SINGAPORE (Sept 13): CIMB likes Y Ventures Group, the online e-commerce and data analytics provider.
In 1H17, the group posted 47.1% y-o-y increase in revenue due to higher sales of goods on online marketplaces, but still reported a net loss of US$0.2 million ($0.27 million) due to one-off IPO-related expenses.
Despite this, the research house likes Y Ventures as it expands its online presence.
The group’s key products on sale are books, home and living items as well as fast-moving consumer goods, with 80% of its FY16 sales deriving from the sale of books.
The management plans to deepen its existing product categories and expand into new ones. It currently manages and distributes about 5,500 stock keeping units (SKUs) of active merchandise through various online marketplaces.
The group has announced on Aug 14 that it will be forming a joint venture with Toscano for the marketing, distribution and online retail of men’s leather accessories under an online-only private label line, Faire Leather Co.

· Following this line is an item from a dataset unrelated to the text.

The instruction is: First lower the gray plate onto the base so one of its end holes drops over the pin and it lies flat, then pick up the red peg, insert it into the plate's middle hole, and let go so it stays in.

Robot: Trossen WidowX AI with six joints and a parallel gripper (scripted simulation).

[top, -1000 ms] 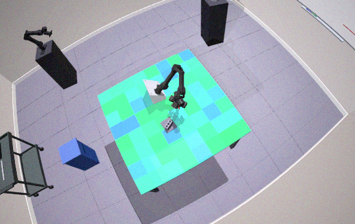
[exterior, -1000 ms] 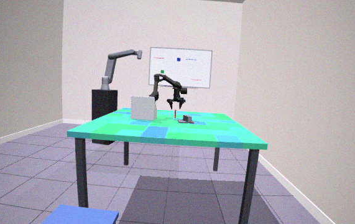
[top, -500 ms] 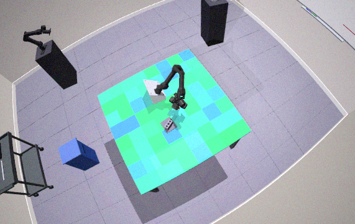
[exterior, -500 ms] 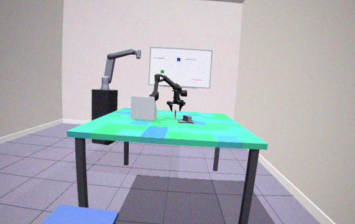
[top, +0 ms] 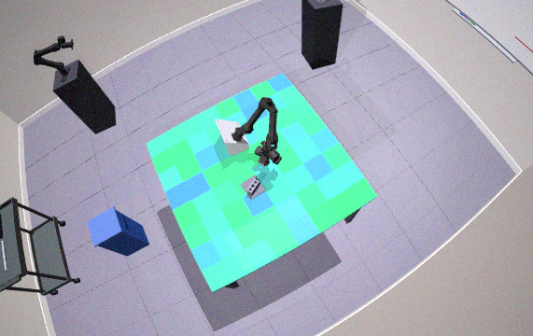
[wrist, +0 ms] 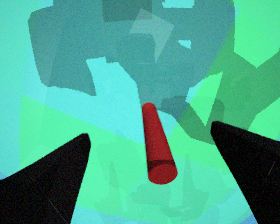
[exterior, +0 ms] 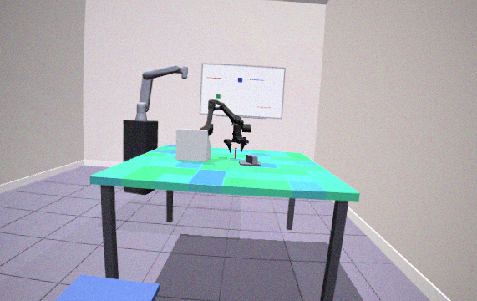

In a Monday unrated report, analyst William Tng says, “Y Ventures will be responsible for the provision of actionable information (via its data analytics capability), and coordination of the online distribution and fulfillment of these products.”
As the group only sells online, it offers exposure to the fast-growing online e-commerce market in US and Asia. It also offers exposure to the booming data analytics market.
Apart from that, Y Ventures has developed its own proprietary data analytic algorithms that can help third-party brand owners improve sales and inventory management.
The analyst sees e-commerce potential for the group as according to the group’s presentation materials, the global internet retailing market is expected to expand by a CAGR of 10.7% over 2016-2020F, to reach US$1.8 trillion by 2020F.
“Y Ventures is trading at a historical FY16 P/E of 24.3x versus the global peer average of 80.4x,” says Tng.
Shares in Y Ventures are trading at 25 cents as at 11.54am.